⟨

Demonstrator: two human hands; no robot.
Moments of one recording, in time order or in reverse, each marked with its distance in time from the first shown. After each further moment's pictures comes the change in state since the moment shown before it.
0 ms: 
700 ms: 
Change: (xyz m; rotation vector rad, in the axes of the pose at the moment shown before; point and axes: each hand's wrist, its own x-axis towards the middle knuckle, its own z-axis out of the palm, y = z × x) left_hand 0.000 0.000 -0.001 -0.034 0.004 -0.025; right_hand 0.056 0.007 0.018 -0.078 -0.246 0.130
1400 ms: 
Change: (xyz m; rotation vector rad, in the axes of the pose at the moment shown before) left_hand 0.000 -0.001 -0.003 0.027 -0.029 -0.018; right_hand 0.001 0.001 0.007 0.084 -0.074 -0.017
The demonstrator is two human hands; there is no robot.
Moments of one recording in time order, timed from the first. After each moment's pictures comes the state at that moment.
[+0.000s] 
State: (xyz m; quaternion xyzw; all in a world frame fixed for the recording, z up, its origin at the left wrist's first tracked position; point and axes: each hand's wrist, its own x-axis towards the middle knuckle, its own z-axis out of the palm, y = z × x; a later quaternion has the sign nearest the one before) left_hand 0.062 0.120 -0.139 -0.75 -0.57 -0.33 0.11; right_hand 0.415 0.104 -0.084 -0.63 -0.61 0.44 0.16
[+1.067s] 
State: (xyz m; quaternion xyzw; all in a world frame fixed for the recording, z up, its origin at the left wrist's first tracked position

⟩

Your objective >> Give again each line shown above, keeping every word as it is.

Answer to this task >>
Demonstrator: two human hands; no robot.
Moments of one recording, in time order or in reverse, each marked with its distance in time from the first shown. After each further moment's pictures comes the change in state since the moment shown before it.
0 ms: 
700 ms: 
Change: (xyz m; rotation vector rad, in the axes of the pose at the moment shown before; point and axes: each hand's wrist, its own x-axis towards the middle knuckle, its own z-axis out of the palm, y = z × x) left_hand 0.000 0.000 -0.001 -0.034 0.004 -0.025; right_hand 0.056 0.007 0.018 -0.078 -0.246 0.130
1400 ms: 
Change: (xyz m; rotation vector rad, in the axes of the pose at the moment shown before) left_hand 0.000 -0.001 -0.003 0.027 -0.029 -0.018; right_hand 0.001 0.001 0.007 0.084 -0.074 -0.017
The demonstrator is two human hands; there is no robot.
Moments of one recording in time order, timed from the first. After each moment's pictures comes the state at that moment.
[+0.000s] 
State: (xyz m; quaternion xyzw; all in a world frame fixed for the recording, z up, its origin at the left wrist's first tracked position; point and axes: each hand's wrist, its own x-axis towards the middle knuckle, its own z-axis out of the palm, y = z × x; a later quaternion has the sign nearest the one before) left_hand 0.062 0.120 -0.139 -0.75 -0.57 -0.33 0.11; right_hand 0.415 0.104 -0.084 -0.63 -0.61 0.44 0.16
[+1.067s] 
State: (xyz m; quaternion xyzw; all in a world frame fixed for the recording, z up, its origin at the left wrist's first tracked position

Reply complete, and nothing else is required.